/ Published October 15, 2012
Fast Tanks and Heavy Bombers: Innovation in the U.S. Army, 1917–1945 by David E. Johnson. Cornell University Press, 1998, 304 pp.
Between World War I and World War II, Congress and the public largely ignored the US Army, starving it for funds and attention. Conventional wisdom holds that a small corps of professionals struggled mightily during those dark days to create modern doctrines for armored and air warfare. Although partially successful, these dedicated officers could not overcome the paucity of funding, and the Army entered World War II deficient in key weapons, such as heavy tanks that could challenge German Panthers and Tigers head-on as well as long-range escort fighters that could protect the Flying Fortresses and Liberators on their way to Berlin and back. Most importantly, the Army lacked a combined-arms doctrine that could integrate tanks and tactical aviation to best advantage.

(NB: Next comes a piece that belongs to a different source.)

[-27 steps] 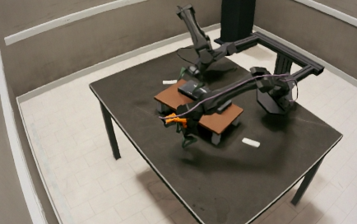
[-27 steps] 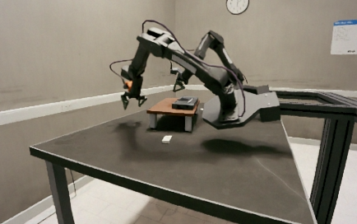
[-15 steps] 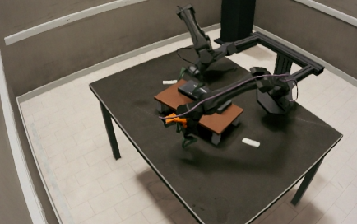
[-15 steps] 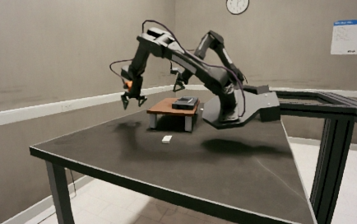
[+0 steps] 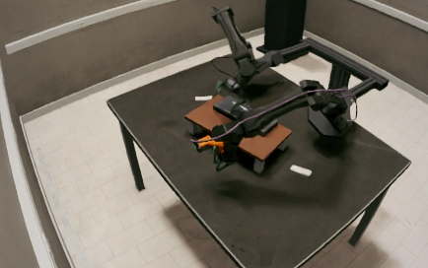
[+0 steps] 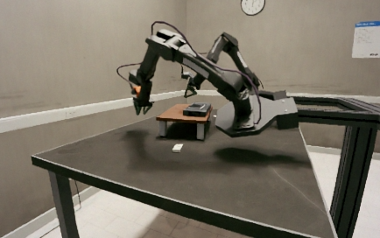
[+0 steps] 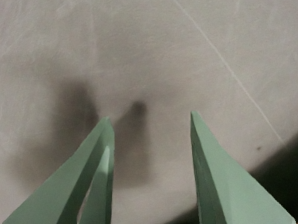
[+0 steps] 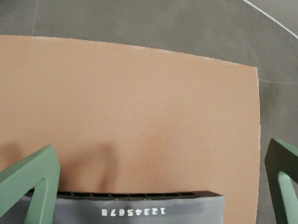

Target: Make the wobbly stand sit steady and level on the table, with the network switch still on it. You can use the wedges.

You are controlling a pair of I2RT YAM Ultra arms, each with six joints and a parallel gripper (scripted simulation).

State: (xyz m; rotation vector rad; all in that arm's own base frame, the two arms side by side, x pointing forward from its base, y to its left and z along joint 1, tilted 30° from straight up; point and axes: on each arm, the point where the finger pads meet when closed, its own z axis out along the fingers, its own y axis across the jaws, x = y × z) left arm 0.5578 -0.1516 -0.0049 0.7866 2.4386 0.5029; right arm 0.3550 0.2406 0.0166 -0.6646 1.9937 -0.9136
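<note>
The white wedge is 310 mm behind my left hand, 180 mm to the left of it and 90 mm below it. From my left hand the other things lie so: dark network switch 280 mm behind, 150 mm to the right, 20 mm above; then brown stand 230 mm behind, 140 mm to the right, 50 mm below.
</note>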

David Johnson, a retired Army field artillery colonel and senior political scientist at the RAND Corporation, assails the conventional wisdom in Fast Tanks and Heavy Bombers. Yes, the Army was neglected and underfunded between the wars, but the intellectual blind spots of the men who developed Army doctrine prior to World War II had more to do with the Army’s shortcomings than any funding shortfall. Armor and airplanes, the two technologies that offered the most promise for changing the face of battle after World War I, had both advocates and detractors during the interwar period. Visionaries could foresee hordes of tanks sweeping the battlefield or fleets of bombers flattening strategic targets in the enemy homeland, but the Army hierarchy remained wedded to the idea of a mass army with infantry at its core, using tanks and airplanes as supporting elements, albeit valuable ones.
The doctrines developed by the Army for using tanks and airplanes reflected this core understanding. Tank development was split between the infantry and the cavalry. The infantry wanted tanks to punch holes in enemy lines for foot soldiers. Modernizers in the cavalry saw tanks as mechanical horses, primed for exploitation of a breakthrough and raiding enemy rear areas, while traditionalists desperately defended the horse as a weapon of war. Neither foot nor horse soldiers envisioned tanks fighting tanks, instead seeing the new weapons in terms of their traditional missions (e.g., fast tanks with lighter cannons optimized for antipersonnel or antiobstacle attacks). Airmen saw bombardment aviation as the way to bypass the morass of the battlefield. Bombing could win the war by battering enemy industry and morale and, not incidentally, prove that airpower deserved a separate military service. Attack aviation on the battlefield realized neither goal and became neglected. Thus, long-range bombers with heavy defensive armament attacked precision targets by daylight. In short, fast tanks and heavy bombers.
By placing airpower and armor side by side, Johnson deftly illustrates the organizational, intellectual, and bureaucratic influences that went into the formulation of doctrine. The Army developed fast tanks and heavy bombers because it wanted to—not because of external constraints. As the present Department of Defense enters a period of fiscal austerity, it should keep Johnson’s conclusions firmly in mind.
The author’s research is thorough, plumbing multiple archives, service journals, memoirs, interviews, and official publications. His writing style is fluid and enjoyable to read. I highly recommend Fast Tanks and Heavy Bombers.
Lt Col Grant T. Weller, USAF, PhD
Headquarters US Air Force Pentagon,
"The views expressed are those of the author(s) and do not reflect the official policy or position of the US government or the Department of Defense."